Example 92.5.9. Let $A \to B$ be a ring map. In this example we will construct an “explicit” resolution $P_\bullet$ of $B$ over $A$ of length $2$. To do this we follow the procedure of the proof of Proposition 92.5.2, see also the discussion in Remark 92.5.5.
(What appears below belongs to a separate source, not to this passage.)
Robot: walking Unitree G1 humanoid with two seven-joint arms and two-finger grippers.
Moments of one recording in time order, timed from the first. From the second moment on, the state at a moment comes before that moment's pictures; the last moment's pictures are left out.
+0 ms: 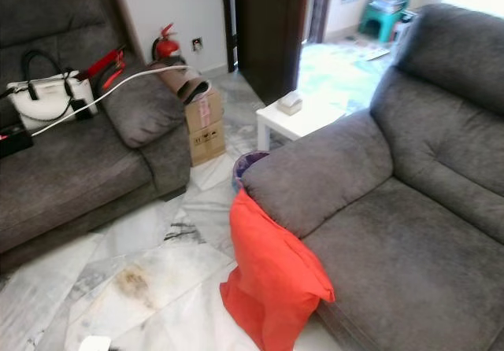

We choose a surjection $P_0 = A[u_ i] \to B$ where $u_ i$ is a set of variables. Choose generators $f_ t \in P_0$, $t \in T$ of the ideal $\mathop{\mathrm{Ker}}(P_0 \to B)$. We choose $P_1 = A[u_ i, x_ t]$ with face maps $d_0$ and $d_1$ the unique $A$-algebra maps with $d_ j(u_ i) = u_ i$ and $d_0(x_ t) = 0$ and $d_1(x_ t) = f_ t$. The map $s_0 : P_0 \to P_1$ is the unique $A$-algebra map with $s_0(u_ i) = u_ i$. It is clear that

$P_1 \xrightarrow {d_0 - d_1} P_0 \to B \to 0$

is exact, in particular the map $(d_0, d_1) : P_1 \to P_0 \times _ B P_0$ is surjective. Thus, if $P_\bullet$ denotes the $1$-truncated simplicial $A$-algebra given by $P_0$, $P_1$, $d_0$, $d_1$, and $s_0$, then the augmentation $\text{cosk}_1(P_\bullet ) \to B$ is a trivial Kan fibration. The next step of the procedure in the proof of Proposition 92.5.2 is to choose a polynomial algebra $P_2$ and a surjection

$P_2 \longrightarrow \text{cosk}_1(P_\bullet )_2$

Recall that

$\text{cosk}_1(P_\bullet )_2 = \{ (g_0, g_1, g_2) \in P_1^3 \mid d_0(g_0) = d_0(g_1), d_1(g_0) = d_0(g_2), d_1(g_1) = d_1(g_2)\}$

Thinking of $g_ i \in P_1$ as a polynomial in $x_ t$ the conditions are

$g_0(0) = g_1(0),\quad g_0(f_ t) = g_2(0),\quad g_1(f_ t) = g_2(f_ t)$

Thus $\text{cosk}_1(P_\bullet )_2$ contains the elements $y_ t = (x_ t, x_ t, f_ t)$ and $z_ t = (0, x_ t, x_ t)$. Every element $G$ in $\text{cosk}_1(P_\bullet )_2$ is of the form $G = H + (0, 0, g)$ where $H$ is in the image of $A[u_ i, y_ t, z_ t] \to \text{cosk}_1(P_\bullet )_2$. Here $g \in P_1$ is a polynomial with vanishing constant term such that $g(f_ t) = 0$ in $P_0$. Observe that

1. $g = x_ t x_{t'} - f_ t x_{t'}$ and

2. $g = \sum r_ t x_ t$ with $r_ t \in P_0$ if $\sum r_ t f_ t = 0$ in $P_0$

are elements of $P_1$ of the desired form. Let

$Rel = \mathop{\mathrm{Ker}}(\bigoplus \nolimits _{t \in T} P_0 \longrightarrow P_0),\quad (r_ t) \longmapsto \sum r_ tf_ t$

We set $P_2 = A[u_ i, y_ t, z_ t, v_ r, w_{t, t'}]$ where $r = (r_ t) \in Rel$, with map

$P_2 \longrightarrow \text{cosk}_1(P_\bullet )_2$

given by $y_ t \mapsto (x_ t, x_ t, f_ t)$, $z_ t \mapsto (0, x_ t, x_ t)$, $v_ r \mapsto (0, 0, \sum r_ t x_ t)$, and $w_{t, t'} \mapsto (0, 0, x_ t x_{t'} - f_ t x_{t'})$. A calculation (omitted) shows that this map is surjective. Our choice of the map displayed above determines the maps $d_0, d_1, d_2 : P_2 \to P_1$. Finally, the procedure in the proof of Proposition 92.5.2 tells us to choose the maps $s_0, s_1 : P_1 \to P_2$ lifting the two maps $P_1 \to \text{cosk}_1(P_\bullet )_2$. It is clear that we can take $s_ i$ to be the unique $A$-algebra maps determined by $s_0(x_ t) = y_ t$ and $s_1(x_ t) = z_ t$.